- _Work task_:
The data below is to be repeated in full, exactly as shown.

- _Stored data_:
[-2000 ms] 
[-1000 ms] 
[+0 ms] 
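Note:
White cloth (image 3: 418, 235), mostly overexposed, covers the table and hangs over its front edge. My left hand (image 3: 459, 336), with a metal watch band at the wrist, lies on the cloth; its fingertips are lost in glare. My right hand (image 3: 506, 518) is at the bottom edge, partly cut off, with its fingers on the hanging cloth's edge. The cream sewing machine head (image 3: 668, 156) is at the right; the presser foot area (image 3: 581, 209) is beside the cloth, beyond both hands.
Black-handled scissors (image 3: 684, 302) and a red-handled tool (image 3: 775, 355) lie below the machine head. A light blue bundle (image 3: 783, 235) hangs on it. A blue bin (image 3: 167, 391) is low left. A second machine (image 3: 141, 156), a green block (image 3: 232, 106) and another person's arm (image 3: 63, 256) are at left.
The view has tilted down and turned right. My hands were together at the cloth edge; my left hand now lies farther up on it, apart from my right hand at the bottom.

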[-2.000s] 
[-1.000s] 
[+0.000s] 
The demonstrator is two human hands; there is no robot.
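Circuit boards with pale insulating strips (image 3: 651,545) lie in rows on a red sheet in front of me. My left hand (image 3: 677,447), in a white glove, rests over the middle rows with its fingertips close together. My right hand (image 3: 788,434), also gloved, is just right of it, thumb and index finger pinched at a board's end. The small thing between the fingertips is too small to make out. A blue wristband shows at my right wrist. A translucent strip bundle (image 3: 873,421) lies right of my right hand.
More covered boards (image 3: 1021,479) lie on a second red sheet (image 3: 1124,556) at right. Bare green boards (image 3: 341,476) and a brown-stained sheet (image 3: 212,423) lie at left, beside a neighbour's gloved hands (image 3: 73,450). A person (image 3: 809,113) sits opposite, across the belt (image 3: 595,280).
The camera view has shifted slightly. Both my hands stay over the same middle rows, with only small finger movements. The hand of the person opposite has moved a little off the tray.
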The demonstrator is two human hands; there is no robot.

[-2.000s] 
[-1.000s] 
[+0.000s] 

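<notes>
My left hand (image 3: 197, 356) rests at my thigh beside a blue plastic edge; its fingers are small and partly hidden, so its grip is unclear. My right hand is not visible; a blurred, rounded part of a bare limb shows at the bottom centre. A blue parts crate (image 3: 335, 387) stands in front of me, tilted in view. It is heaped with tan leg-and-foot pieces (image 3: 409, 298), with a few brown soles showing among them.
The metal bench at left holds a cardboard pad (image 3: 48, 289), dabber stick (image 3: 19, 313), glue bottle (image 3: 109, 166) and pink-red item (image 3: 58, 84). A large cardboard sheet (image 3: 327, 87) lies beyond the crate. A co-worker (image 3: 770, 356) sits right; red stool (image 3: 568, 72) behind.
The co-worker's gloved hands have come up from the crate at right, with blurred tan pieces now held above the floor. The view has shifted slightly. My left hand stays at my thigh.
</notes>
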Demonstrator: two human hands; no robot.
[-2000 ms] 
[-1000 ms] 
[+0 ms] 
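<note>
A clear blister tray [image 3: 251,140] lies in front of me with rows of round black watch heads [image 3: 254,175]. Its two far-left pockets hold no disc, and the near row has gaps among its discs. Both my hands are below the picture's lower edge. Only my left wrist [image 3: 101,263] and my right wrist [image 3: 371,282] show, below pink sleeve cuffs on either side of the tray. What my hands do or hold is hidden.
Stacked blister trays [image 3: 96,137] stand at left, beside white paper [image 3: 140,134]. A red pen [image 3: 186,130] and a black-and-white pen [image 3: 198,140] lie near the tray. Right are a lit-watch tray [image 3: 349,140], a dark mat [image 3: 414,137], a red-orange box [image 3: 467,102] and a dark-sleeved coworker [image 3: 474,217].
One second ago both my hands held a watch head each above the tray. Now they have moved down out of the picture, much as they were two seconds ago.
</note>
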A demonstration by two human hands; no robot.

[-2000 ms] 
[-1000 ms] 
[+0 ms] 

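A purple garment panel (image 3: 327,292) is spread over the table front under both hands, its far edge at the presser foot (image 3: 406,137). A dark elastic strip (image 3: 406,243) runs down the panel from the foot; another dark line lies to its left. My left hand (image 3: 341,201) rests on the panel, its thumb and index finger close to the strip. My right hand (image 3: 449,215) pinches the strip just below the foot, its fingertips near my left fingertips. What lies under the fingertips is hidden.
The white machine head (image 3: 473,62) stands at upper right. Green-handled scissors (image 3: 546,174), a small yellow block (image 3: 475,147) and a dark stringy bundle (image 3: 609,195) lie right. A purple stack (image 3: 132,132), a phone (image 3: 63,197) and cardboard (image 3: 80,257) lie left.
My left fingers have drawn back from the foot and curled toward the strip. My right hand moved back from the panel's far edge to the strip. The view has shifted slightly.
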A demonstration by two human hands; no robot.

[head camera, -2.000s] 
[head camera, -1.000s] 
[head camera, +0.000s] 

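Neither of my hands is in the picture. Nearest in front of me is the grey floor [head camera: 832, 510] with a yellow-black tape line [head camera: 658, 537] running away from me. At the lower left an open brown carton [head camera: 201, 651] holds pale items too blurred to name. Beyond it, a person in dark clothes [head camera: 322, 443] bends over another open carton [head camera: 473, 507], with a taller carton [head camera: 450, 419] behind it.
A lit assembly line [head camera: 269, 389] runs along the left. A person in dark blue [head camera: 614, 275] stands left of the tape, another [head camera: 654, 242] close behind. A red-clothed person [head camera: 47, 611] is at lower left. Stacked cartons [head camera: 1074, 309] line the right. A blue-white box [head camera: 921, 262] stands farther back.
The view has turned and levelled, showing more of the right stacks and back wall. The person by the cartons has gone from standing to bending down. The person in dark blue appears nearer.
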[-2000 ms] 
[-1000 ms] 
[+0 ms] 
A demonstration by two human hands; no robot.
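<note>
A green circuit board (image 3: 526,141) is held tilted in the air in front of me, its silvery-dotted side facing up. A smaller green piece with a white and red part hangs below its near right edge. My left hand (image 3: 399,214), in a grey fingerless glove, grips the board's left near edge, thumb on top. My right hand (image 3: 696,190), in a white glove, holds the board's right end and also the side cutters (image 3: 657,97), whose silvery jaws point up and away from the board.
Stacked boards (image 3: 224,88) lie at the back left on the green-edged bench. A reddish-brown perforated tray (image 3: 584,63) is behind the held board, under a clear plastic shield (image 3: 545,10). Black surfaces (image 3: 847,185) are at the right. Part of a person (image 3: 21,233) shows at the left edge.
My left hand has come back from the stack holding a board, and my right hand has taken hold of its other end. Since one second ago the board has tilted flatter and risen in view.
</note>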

- _Solution for this problem_:
[-2000 ms] 
[-1000 ms] 
[+0 ms] 
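Note:
White cloth (image 3: 418, 235), mostly overexposed, covers the table and hangs over its front edge. My left hand (image 3: 459, 336), with a metal watch band at the wrist, lies on the cloth; its fingertips are lost in glare. My right hand (image 3: 506, 518) is at the bottom edge, partly cut off, with its fingers on the hanging cloth's edge. The cream sewing machine head (image 3: 668, 156) is at the right; the presser foot area (image 3: 581, 209) is beside the cloth, beyond both hands.
Black-handled scissors (image 3: 684, 302) and a red-handled tool (image 3: 775, 355) lie below the machine head. A light blue bundle (image 3: 783, 235) hangs on it. A blue bin (image 3: 167, 391) is low left. A second machine (image 3: 141, 156), a green block (image 3: 232, 106) and another person's arm (image 3: 63, 256) are at left.
The view has tilted down and turned right. My hands were together at the cloth edge; my left hand now lies farther up on it, apart from my right hand at the bottom.
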
[-2.000s] 
[-1.000s] 
[+0.000s] 
The demonstrator is two human hands; there is no robot.
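Circuit boards with pale insulating strips (image 3: 651,545) lie in rows on a red sheet in front of me. My left hand (image 3: 677,447), in a white glove, rests over the middle rows with its fingertips close together. My right hand (image 3: 788,434), also gloved, is just right of it, thumb and index finger pinched at a board's end. The small thing between the fingertips is too small to make out. A blue wristband shows at my right wrist. A translucent strip bundle (image 3: 873,421) lies right of my right hand.
More covered boards (image 3: 1021,479) lie on a second red sheet (image 3: 1124,556) at right. Bare green boards (image 3: 341,476) and a brown-stained sheet (image 3: 212,423) lie at left, beside a neighbour's gloved hands (image 3: 73,450). A person (image 3: 809,113) sits opposite, across the belt (image 3: 595,280).
The camera view has shifted slightly. Both my hands stay over the same middle rows, with only small finger movements. The hand of the person opposite has moved a little off the tray.
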The demonstrator is two human hands; there is no robot.

[-2.000s] 
[-1.000s] 
[+0.000s] 

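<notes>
My left hand (image 3: 197, 356) rests at my thigh beside a blue plastic edge; its fingers are small and partly hidden, so its grip is unclear. My right hand is not visible; a blurred, rounded part of a bare limb shows at the bottom centre. A blue parts crate (image 3: 335, 387) stands in front of me, tilted in view. It is heaped with tan leg-and-foot pieces (image 3: 409, 298), with a few brown soles showing among them.
The metal bench at left holds a cardboard pad (image 3: 48, 289), dabber stick (image 3: 19, 313), glue bottle (image 3: 109, 166) and pink-red item (image 3: 58, 84). A large cardboard sheet (image 3: 327, 87) lies beyond the crate. A co-worker (image 3: 770, 356) sits right; red stool (image 3: 568, 72) behind.
The co-worker's gloved hands have come up from the crate at right, with blurred tan pieces now held above the floor. The view has shifted slightly. My left hand stays at my thigh.
</notes>
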Demonstrator: two human hands; no robot.
[-2000 ms] 
[-1000 ms] 
[+0 ms] 
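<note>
A clear blister tray [image 3: 251,140] lies in front of me with rows of round black watch heads [image 3: 254,175]. Its two far-left pockets hold no disc, and the near row has gaps among its discs. Both my hands are below the picture's lower edge. Only my left wrist [image 3: 101,263] and my right wrist [image 3: 371,282] show, below pink sleeve cuffs on either side of the tray. What my hands do or hold is hidden.
Stacked blister trays [image 3: 96,137] stand at left, beside white paper [image 3: 140,134]. A red pen [image 3: 186,130] and a black-and-white pen [image 3: 198,140] lie near the tray. Right are a lit-watch tray [image 3: 349,140], a dark mat [image 3: 414,137], a red-orange box [image 3: 467,102] and a dark-sleeved coworker [image 3: 474,217].
One second ago both my hands held a watch head each above the tray. Now they have moved down out of the picture, much as they were two seconds ago.
</note>
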A demonstration by two human hands; no robot.

[-2000 ms] 
[-1000 ms] 
[+0 ms] 

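A purple garment panel (image 3: 327,292) is spread over the table front under both hands, its far edge at the presser foot (image 3: 406,137). A dark elastic strip (image 3: 406,243) runs down the panel from the foot; another dark line lies to its left. My left hand (image 3: 341,201) rests on the panel, its thumb and index finger close to the strip. My right hand (image 3: 449,215) pinches the strip just below the foot, its fingertips near my left fingertips. What lies under the fingertips is hidden.
The white machine head (image 3: 473,62) stands at upper right. Green-handled scissors (image 3: 546,174), a small yellow block (image 3: 475,147) and a dark stringy bundle (image 3: 609,195) lie right. A purple stack (image 3: 132,132), a phone (image 3: 63,197) and cardboard (image 3: 80,257) lie left.
My left fingers have drawn back from the foot and curled toward the strip. My right hand moved back from the panel's far edge to the strip. The view has shifted slightly.
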A demonstration by two human hands; no robot.

[head camera, -2.000s] 
[head camera, -1.000s] 
[head camera, +0.000s] 

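Neither of my hands is in the picture. Nearest in front of me is the grey floor [head camera: 832, 510] with a yellow-black tape line [head camera: 658, 537] running away from me. At the lower left an open brown carton [head camera: 201, 651] holds pale items too blurred to name. Beyond it, a person in dark clothes [head camera: 322, 443] bends over another open carton [head camera: 473, 507], with a taller carton [head camera: 450, 419] behind it.
A lit assembly line [head camera: 269, 389] runs along the left. A person in dark blue [head camera: 614, 275] stands left of the tape, another [head camera: 654, 242] close behind. A red-clothed person [head camera: 47, 611] is at lower left. Stacked cartons [head camera: 1074, 309] line the right. A blue-white box [head camera: 921, 262] stands farther back.
The view has turned and levelled, showing more of the right stacks and back wall. The person by the cartons has gone from standing to bending down. The person in dark blue appears nearer.
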[-2000 ms] 
[-1000 ms] 
[+0 ms] 
A demonstration by two human hands; no robot.
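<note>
A green circuit board (image 3: 526,141) is held tilted in the air in front of me, its silvery-dotted side facing up. A smaller green piece with a white and red part hangs below its near right edge. My left hand (image 3: 399,214), in a grey fingerless glove, grips the board's left near edge, thumb on top. My right hand (image 3: 696,190), in a white glove, holds the board's right end and also the side cutters (image 3: 657,97), whose silvery jaws point up and away from the board.
Stacked boards (image 3: 224,88) lie at the back left on the green-edged bench. A reddish-brown perforated tray (image 3: 584,63) is behind the held board, under a clear plastic shield (image 3: 545,10). Black surfaces (image 3: 847,185) are at the right. Part of a person (image 3: 21,233) shows at the left edge.
My left hand has come back from the stack holding a board, and my right hand has taken hold of its other end. Since one second ago the board has tilted flatter and risen in view.
</note>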

No part of the exercise remains unanswered.